### [ACTIVITY]
The reply should consist of every entry, repeated exactly.

[Records drawn from a dataset]
== == ==

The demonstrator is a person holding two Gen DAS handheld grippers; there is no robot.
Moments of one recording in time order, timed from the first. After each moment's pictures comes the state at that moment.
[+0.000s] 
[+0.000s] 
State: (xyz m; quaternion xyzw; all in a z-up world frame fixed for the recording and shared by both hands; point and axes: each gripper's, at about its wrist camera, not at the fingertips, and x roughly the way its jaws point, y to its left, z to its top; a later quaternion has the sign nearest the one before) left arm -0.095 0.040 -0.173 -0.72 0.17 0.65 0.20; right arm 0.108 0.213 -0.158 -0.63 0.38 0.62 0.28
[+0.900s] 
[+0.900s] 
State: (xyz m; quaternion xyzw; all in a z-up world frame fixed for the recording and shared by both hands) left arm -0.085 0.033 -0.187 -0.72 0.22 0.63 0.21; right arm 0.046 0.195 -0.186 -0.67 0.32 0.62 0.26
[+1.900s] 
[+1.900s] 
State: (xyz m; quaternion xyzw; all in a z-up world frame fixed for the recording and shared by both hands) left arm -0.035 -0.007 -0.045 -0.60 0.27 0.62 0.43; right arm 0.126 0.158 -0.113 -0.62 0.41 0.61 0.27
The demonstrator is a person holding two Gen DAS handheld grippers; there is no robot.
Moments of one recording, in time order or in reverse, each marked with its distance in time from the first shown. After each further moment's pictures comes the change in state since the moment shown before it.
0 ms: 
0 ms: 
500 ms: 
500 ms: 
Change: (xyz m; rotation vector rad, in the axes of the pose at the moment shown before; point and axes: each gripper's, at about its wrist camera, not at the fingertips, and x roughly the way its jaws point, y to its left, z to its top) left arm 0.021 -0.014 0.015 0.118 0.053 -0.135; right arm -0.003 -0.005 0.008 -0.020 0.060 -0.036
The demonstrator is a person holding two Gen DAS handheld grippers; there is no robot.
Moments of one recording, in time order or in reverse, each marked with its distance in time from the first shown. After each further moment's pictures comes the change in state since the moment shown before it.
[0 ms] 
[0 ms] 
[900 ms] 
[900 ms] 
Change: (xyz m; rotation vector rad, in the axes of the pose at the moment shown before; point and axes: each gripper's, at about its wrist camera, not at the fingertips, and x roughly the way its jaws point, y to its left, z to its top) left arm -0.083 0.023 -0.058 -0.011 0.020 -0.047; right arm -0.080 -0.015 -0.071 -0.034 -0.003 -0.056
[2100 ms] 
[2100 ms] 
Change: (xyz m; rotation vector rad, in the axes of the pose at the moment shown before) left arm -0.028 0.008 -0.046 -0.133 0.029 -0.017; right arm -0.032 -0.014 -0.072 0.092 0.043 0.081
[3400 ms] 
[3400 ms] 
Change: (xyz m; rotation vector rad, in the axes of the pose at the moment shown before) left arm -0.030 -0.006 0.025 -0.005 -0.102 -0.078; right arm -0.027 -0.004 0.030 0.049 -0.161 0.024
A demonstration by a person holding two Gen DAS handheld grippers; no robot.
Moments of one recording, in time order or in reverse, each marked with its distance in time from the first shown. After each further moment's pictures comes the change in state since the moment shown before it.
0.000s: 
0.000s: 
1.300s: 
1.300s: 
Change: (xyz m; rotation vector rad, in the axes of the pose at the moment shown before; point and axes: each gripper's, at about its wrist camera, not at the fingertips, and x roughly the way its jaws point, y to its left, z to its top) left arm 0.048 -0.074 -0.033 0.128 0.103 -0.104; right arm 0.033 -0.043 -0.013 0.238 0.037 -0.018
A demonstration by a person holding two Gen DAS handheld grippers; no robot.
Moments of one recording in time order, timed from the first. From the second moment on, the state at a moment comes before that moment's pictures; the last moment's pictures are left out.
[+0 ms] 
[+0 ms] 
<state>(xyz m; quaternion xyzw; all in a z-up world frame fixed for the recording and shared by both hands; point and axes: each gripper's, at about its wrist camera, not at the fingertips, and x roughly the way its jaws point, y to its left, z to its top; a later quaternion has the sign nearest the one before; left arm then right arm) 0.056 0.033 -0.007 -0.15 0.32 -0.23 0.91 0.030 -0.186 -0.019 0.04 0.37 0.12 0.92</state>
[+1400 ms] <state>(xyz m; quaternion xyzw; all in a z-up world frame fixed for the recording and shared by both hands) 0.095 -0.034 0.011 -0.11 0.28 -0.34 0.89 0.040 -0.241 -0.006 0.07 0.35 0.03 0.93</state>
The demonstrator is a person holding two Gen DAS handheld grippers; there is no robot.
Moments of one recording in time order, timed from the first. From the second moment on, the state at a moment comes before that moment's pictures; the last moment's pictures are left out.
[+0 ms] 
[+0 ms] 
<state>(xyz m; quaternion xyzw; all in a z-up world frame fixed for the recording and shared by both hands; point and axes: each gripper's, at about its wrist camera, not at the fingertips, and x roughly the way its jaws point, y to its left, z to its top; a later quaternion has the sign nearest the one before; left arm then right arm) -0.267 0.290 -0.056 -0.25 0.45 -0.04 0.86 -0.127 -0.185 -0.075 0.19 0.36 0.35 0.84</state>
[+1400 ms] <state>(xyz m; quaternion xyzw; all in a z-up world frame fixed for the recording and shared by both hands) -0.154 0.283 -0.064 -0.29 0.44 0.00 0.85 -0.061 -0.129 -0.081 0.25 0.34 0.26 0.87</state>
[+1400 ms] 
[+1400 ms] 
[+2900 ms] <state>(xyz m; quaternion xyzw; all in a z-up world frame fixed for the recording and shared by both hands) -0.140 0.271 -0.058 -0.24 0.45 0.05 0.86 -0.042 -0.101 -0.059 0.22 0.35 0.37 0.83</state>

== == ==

### [WRITTEN RESPONSE]
The demonstrator is a person holding two Gen DAS handheld grippers; there is no robot.
Moments of one recording in time order, timed from the first. After each moment's pictures comes the state at that moment.
[+0.000s] 
[+0.000s] 
State: (xyz m; quaternion xyzw; all in a z-up world frame fixed for the recording and shared by both hands; point and axes: each gripper's, at about its wrist camera, not at the fingertips, and x roughly the way its jaws point, y to its left, z to its top; a later quaternion has the sign nearest the one before) left arm -0.095 0.040 -0.173 -0.72 0.17 0.65 0.20; right arm 0.108 0.213 -0.158 -0.63 0.38 0.62 0.28
[+0.900s] 
[+0.900s] 
State: (xyz m; quaternion xyzw; all in a z-up world frame fixed for the recording and shared by both hands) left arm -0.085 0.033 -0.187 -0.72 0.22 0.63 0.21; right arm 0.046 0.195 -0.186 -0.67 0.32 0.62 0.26
[+1.900s] 
[+1.900s] 
State: (xyz m; quaternion xyzw; all in a z-up world frame fixed for the recording and shared by both hands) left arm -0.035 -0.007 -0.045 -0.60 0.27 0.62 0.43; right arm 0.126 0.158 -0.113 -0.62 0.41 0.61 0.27
The demonstrator is a person holding two Gen DAS handheld grippers; there is no robot.
Moments of one recording, in time order or in reverse, each marked with its distance in time from the first shown. After each further moment's pictures comes the change in state since the moment shown before it.
0 ms: 
0 ms: 
500 ms: 
500 ms: 
Change: (xyz m; rotation vector rad, in the axes of the pose at the moment shown before; point and axes: each gripper's, at about its wrist camera, not at the fingertips, and x roughly the way its jaws point, y to its left, z to its top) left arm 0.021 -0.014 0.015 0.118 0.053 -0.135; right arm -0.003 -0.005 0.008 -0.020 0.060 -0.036
The demonstrator is a person holding two Gen DAS handheld grippers; there is no robot.
Moments of one recording, in time order or in reverse, each marked with its distance in time from the first shown. After each further moment's pictures comes the change in state since the moment shown before it.
[0 ms] 
[0 ms] 
[900 ms] 
[900 ms] 
Change: (xyz m; rotation vector rad, in the axes of the pose at the moment shown before; point and axes: each gripper's, at about its wrist camera, not at the fingertips, and x roughly the way its jaws point, y to its left, z to its top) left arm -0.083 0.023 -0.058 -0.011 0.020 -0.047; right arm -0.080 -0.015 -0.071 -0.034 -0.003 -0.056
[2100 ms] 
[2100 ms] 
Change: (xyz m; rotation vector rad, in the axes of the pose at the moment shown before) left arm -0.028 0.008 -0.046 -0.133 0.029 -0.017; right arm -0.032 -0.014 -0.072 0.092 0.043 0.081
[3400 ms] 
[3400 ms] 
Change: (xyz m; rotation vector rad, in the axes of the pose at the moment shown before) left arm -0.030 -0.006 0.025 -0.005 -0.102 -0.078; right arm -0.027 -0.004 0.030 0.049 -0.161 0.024
A demonstration by a person holding two Gen DAS handheld grippers; no robot.
Moments of one recording, in time order or in reverse, each marked with its distance in time from the first shown. After each further moment's pictures comes the change in state since the moment shown before it.
0.000s: 
0.000s: 
1.300s: 
1.300s: 
Change: (xyz m; rotation vector rad, in the axes of the pose at the moment shown before; point and axes: each gripper's, at about its wrist camera, not at the fingertips, and x roughly the way its jaws point, y to its left, z to its top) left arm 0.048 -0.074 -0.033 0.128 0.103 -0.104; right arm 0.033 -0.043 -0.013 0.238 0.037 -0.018
A demonstration by a person holding two Gen DAS handheld grippers; no robot.
Moments of one recording in time order, timed from the first. From the second moment on, the state at a moment comes before that moment's pictures; the last moment's pictures are left out.
[+0 ms] 
[+0 ms] 
<state>(xyz m; quaternion xyzw; all in a z-up world frame fixed for the recording and shared by both hands; point and axes: each gripper's, at about its wrist camera, not at the fingertips, and x roughly the way its jaws point, y to its left, z to its top; a later quaternion has the sign nearest the one before; left arm then right arm) 0.056 0.033 -0.007 -0.15 0.32 -0.23 0.91 0.030 -0.186 -0.019 0.04 0.37 0.12 0.92</state>
[+1400 ms] <state>(xyz m; quaternion xyzw; all in a z-up world frame fixed for the recording and shared by both hands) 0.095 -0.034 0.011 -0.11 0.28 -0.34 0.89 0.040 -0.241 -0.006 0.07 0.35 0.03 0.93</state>
The demonstrator is a person holding two Gen DAS handheld grippers; there is no robot.
Moments of one recording in time order, timed from the first. From the second moment on, the state at a moment comes before that moment's pictures; the last moment's pictures are left out.
[+0 ms] 
[+0 ms] 
<state>(xyz m; quaternion xyzw; all in a z-up world frame fixed for the recording and shared by both hands; point and axes: each gripper's, at about its wrist camera, not at the fingertips, and x roughly the way its jaws point, y to its left, z to its top; a later quaternion has the sign nearest the one before; left arm then right arm) -0.267 0.290 -0.056 -0.25 0.45 -0.04 0.86 -0.127 -0.185 -0.075 0.19 0.36 0.35 0.84</state>
[+1400 ms] <state>(xyz m; quaternion xyzw; all in a z-up world frame fixed for the recording and shared by both hands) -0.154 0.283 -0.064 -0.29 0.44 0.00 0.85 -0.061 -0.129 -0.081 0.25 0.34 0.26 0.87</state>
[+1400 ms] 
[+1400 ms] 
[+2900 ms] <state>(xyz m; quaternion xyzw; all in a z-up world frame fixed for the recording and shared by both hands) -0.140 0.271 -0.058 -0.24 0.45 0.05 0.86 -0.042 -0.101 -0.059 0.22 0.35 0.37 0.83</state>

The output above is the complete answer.